EB: It might sound naïve but right now I would say yes, because I do still see it as something that comes with marriage…I can’t really separate love from marriage at this point. If I’m in love with someone and they’re in love with me, we’re going to get married. I don’t know what the alternative is. I’m not someone who’s just going to live with someone.

FD: So you’re committed to your choice…

EB: I don’t feel like I’m living less of my life because of this and it really doesn’t impact me except for when I’m really into a guy and I think our relationship is going great and he just can’t do it and it breaks my heart. I might have been a little too flippant in my description of those three relationships in the essay, but it wasn’t easy to break up with any of them really. Well, maybe guy no. 2.

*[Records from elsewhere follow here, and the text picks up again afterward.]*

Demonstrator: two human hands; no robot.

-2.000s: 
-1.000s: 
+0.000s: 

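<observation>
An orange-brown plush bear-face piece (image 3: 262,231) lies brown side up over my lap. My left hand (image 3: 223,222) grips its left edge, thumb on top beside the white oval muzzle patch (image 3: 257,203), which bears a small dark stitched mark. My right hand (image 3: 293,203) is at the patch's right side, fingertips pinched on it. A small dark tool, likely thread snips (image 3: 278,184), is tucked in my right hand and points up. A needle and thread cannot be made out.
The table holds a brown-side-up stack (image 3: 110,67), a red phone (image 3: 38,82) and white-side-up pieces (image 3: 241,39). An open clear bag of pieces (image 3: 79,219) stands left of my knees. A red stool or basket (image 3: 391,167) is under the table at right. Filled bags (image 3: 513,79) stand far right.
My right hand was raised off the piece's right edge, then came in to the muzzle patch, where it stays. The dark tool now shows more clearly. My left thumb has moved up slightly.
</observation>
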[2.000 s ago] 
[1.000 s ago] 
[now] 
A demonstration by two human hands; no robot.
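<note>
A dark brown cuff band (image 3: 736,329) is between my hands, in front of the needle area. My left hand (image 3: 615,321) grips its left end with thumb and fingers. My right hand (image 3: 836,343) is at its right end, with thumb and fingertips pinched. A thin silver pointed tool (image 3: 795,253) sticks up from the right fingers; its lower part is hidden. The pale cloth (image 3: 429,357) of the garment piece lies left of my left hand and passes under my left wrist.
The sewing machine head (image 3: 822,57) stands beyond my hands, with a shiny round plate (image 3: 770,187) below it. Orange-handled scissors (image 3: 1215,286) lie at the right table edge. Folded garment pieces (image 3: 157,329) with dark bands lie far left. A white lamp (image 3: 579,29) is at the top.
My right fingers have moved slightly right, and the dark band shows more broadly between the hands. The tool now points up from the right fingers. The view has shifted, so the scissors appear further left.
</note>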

Guy no. 1, I was head over heels for him and it really was hard for me to realize that we couldn’t be together because we weren’t on the same page.

FD: It sounds like you are having relationships that involve affection, where do you draw the line?

EB: Basically, the agreed upon boundary for me for now is we kind of do the pants-on kind of thing. Anything below the belt is as of yet not [happening]…

FD: Do you ever think about your first time?

EB: Yeah, a lot of my friends are getting married right now so bachelorette parties are a big chatfest about sex and so I think I’ve talked about it quite a bit with my girlfriends. I’ve had experienced friends give me advice and tips. I have my fellow inexperienced friends and we’ve talked about the things we’re nervous about.

FD: What are you nervous about?

EB: Doing it wrong. [My friends who’ve had sex] are like, “There’s no wrong way to do it. You’re humans, you’ll figure out what goes where.”

But when I think about it, it’s more in the sense of excitement and I think it will be so much more special because I know it will be with the man who I’m going to be with till death do us part and that’s important to me.